» What to produce
Read the data and repeat it in full, exactly.

━━━━━━━━

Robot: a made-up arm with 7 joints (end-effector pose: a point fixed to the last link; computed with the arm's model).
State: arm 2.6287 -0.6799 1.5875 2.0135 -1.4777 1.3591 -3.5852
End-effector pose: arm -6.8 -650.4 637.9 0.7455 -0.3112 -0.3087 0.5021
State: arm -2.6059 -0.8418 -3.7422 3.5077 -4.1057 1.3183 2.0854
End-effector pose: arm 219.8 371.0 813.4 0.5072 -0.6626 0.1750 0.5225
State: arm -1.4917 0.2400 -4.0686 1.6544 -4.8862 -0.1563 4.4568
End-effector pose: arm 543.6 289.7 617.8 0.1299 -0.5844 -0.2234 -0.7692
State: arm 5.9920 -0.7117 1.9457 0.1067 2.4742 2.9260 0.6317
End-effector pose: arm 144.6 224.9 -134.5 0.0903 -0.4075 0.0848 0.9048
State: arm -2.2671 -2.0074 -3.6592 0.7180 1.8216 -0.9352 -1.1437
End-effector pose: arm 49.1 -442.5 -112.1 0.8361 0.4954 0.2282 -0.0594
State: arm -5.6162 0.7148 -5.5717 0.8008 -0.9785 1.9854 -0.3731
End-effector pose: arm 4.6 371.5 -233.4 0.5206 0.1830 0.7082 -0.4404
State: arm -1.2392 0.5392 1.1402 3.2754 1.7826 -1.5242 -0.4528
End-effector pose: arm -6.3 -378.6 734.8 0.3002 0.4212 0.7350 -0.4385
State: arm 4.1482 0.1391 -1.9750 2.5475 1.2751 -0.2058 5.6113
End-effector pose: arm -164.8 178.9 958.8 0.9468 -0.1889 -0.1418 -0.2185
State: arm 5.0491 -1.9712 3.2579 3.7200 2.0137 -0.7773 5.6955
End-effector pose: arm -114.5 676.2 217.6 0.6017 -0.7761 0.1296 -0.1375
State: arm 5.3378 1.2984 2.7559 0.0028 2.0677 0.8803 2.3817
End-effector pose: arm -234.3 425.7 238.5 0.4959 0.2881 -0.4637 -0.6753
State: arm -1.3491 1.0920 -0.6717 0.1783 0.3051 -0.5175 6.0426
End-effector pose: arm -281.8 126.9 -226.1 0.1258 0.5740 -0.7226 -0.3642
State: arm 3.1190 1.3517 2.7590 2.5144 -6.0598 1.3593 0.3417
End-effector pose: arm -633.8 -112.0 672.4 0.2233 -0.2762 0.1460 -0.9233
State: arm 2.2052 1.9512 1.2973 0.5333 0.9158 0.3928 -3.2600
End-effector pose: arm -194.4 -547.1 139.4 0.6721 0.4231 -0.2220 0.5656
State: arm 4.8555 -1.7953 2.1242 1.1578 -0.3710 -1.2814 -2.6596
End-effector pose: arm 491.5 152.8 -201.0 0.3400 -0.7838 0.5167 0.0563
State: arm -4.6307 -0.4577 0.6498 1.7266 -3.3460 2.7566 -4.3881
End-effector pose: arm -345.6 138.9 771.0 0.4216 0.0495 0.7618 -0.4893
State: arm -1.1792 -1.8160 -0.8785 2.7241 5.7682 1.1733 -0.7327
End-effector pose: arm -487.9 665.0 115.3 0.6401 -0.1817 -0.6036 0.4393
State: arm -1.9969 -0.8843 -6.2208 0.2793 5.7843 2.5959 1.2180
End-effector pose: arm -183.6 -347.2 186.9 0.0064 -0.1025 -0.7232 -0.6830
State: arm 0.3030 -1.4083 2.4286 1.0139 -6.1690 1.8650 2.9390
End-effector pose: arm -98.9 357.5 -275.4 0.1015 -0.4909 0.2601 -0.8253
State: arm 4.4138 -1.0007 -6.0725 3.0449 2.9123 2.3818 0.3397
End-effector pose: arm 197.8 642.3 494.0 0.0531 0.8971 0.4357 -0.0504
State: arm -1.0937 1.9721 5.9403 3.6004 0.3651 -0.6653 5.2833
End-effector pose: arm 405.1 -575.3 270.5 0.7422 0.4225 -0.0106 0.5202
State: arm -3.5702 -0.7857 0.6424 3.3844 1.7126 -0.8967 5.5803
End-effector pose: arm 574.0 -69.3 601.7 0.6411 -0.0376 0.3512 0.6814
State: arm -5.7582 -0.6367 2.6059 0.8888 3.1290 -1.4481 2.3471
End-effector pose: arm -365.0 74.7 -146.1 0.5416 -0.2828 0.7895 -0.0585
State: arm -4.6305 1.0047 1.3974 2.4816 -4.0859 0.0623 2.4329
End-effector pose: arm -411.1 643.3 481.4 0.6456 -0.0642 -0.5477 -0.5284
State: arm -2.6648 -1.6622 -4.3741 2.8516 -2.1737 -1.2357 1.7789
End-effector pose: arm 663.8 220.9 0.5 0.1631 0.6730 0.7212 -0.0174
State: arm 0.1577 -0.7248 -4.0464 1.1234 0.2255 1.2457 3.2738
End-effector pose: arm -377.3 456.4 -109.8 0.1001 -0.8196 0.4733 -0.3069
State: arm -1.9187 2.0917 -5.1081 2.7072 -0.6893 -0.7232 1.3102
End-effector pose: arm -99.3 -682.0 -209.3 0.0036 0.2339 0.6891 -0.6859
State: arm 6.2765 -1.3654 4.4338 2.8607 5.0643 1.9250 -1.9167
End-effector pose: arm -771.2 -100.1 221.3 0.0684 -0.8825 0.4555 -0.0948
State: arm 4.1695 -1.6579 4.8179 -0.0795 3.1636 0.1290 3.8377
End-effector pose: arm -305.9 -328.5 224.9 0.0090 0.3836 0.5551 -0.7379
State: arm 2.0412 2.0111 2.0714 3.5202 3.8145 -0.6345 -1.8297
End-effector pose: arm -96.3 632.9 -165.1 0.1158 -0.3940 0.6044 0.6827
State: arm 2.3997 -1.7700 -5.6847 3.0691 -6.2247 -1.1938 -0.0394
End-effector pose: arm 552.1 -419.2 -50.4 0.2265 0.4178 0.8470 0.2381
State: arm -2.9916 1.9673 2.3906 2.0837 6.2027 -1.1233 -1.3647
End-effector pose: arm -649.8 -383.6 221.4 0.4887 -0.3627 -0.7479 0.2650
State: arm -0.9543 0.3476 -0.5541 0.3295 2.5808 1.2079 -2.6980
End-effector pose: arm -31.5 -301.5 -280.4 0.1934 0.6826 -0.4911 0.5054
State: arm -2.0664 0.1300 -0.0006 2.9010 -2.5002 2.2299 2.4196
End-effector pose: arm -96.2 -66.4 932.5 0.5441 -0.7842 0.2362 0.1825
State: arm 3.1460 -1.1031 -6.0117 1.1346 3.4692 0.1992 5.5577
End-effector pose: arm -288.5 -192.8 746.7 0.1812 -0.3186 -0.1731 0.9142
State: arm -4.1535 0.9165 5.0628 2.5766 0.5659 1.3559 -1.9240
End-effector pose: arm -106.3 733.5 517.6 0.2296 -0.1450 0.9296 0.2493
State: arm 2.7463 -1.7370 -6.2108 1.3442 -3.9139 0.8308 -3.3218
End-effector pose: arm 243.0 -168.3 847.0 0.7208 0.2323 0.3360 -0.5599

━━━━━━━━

» Exercise answer
Robot: a made-up arm with 7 joints (end-effector pose: a point fixed to the last link; computed with the arm's model).
State: arm 2.6287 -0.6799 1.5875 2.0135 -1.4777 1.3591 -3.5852
End-effector pose: arm -6.8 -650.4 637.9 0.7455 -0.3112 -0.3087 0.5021
State: arm -2.6059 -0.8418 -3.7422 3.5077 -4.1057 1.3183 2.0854
End-effector pose: arm 219.8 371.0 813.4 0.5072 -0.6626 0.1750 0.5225
State: arm -1.4917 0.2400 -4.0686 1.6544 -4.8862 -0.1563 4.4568
End-effector pose: arm 543.6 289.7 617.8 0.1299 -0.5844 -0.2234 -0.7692
State: arm 5.9920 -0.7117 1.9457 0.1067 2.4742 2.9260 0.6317
End-effector pose: arm 144.6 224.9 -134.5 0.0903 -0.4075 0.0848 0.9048
State: arm -2.2671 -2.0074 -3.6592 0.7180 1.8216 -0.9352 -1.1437
End-effector pose: arm 49.1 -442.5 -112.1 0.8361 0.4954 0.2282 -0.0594
State: arm -5.6162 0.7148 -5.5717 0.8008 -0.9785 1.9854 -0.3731
End-effector pose: arm 4.6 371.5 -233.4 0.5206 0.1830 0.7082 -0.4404
State: arm -1.2392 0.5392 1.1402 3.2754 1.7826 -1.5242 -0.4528
End-effector pose: arm -6.3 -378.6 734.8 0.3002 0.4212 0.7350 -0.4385
State: arm 4.1482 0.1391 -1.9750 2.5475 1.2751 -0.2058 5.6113
End-effector pose: arm -164.8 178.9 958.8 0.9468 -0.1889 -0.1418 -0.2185
State: arm 5.0491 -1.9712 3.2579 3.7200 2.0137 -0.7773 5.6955
End-effector pose: arm -114.5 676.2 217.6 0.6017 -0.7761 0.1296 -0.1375
State: arm 5.3378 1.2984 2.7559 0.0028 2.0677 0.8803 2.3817
End-effector pose: arm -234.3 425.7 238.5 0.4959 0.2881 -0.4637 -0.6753
State: arm -1.3491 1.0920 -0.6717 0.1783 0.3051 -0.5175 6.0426
End-effector pose: arm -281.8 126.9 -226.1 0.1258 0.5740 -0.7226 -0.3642
State: arm 3.1190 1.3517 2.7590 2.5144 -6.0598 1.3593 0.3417
End-effector pose: arm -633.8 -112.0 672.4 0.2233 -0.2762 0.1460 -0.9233
State: arm 2.2052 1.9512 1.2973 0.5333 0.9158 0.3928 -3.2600
End-effector pose: arm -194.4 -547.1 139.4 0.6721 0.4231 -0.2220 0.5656
State: arm 4.8555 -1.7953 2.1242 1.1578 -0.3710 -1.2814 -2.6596
End-effector pose: arm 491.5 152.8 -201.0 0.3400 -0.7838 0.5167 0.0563
State: arm -4.6307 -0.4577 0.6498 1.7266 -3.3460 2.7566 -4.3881
End-effector pose: arm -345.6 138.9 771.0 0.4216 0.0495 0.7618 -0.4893
State: arm -1.1792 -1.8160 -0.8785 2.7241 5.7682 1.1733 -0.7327
End-effector pose: arm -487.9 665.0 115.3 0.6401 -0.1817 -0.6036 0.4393
State: arm -1.9969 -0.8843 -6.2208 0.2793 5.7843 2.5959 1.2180
End-effector pose: arm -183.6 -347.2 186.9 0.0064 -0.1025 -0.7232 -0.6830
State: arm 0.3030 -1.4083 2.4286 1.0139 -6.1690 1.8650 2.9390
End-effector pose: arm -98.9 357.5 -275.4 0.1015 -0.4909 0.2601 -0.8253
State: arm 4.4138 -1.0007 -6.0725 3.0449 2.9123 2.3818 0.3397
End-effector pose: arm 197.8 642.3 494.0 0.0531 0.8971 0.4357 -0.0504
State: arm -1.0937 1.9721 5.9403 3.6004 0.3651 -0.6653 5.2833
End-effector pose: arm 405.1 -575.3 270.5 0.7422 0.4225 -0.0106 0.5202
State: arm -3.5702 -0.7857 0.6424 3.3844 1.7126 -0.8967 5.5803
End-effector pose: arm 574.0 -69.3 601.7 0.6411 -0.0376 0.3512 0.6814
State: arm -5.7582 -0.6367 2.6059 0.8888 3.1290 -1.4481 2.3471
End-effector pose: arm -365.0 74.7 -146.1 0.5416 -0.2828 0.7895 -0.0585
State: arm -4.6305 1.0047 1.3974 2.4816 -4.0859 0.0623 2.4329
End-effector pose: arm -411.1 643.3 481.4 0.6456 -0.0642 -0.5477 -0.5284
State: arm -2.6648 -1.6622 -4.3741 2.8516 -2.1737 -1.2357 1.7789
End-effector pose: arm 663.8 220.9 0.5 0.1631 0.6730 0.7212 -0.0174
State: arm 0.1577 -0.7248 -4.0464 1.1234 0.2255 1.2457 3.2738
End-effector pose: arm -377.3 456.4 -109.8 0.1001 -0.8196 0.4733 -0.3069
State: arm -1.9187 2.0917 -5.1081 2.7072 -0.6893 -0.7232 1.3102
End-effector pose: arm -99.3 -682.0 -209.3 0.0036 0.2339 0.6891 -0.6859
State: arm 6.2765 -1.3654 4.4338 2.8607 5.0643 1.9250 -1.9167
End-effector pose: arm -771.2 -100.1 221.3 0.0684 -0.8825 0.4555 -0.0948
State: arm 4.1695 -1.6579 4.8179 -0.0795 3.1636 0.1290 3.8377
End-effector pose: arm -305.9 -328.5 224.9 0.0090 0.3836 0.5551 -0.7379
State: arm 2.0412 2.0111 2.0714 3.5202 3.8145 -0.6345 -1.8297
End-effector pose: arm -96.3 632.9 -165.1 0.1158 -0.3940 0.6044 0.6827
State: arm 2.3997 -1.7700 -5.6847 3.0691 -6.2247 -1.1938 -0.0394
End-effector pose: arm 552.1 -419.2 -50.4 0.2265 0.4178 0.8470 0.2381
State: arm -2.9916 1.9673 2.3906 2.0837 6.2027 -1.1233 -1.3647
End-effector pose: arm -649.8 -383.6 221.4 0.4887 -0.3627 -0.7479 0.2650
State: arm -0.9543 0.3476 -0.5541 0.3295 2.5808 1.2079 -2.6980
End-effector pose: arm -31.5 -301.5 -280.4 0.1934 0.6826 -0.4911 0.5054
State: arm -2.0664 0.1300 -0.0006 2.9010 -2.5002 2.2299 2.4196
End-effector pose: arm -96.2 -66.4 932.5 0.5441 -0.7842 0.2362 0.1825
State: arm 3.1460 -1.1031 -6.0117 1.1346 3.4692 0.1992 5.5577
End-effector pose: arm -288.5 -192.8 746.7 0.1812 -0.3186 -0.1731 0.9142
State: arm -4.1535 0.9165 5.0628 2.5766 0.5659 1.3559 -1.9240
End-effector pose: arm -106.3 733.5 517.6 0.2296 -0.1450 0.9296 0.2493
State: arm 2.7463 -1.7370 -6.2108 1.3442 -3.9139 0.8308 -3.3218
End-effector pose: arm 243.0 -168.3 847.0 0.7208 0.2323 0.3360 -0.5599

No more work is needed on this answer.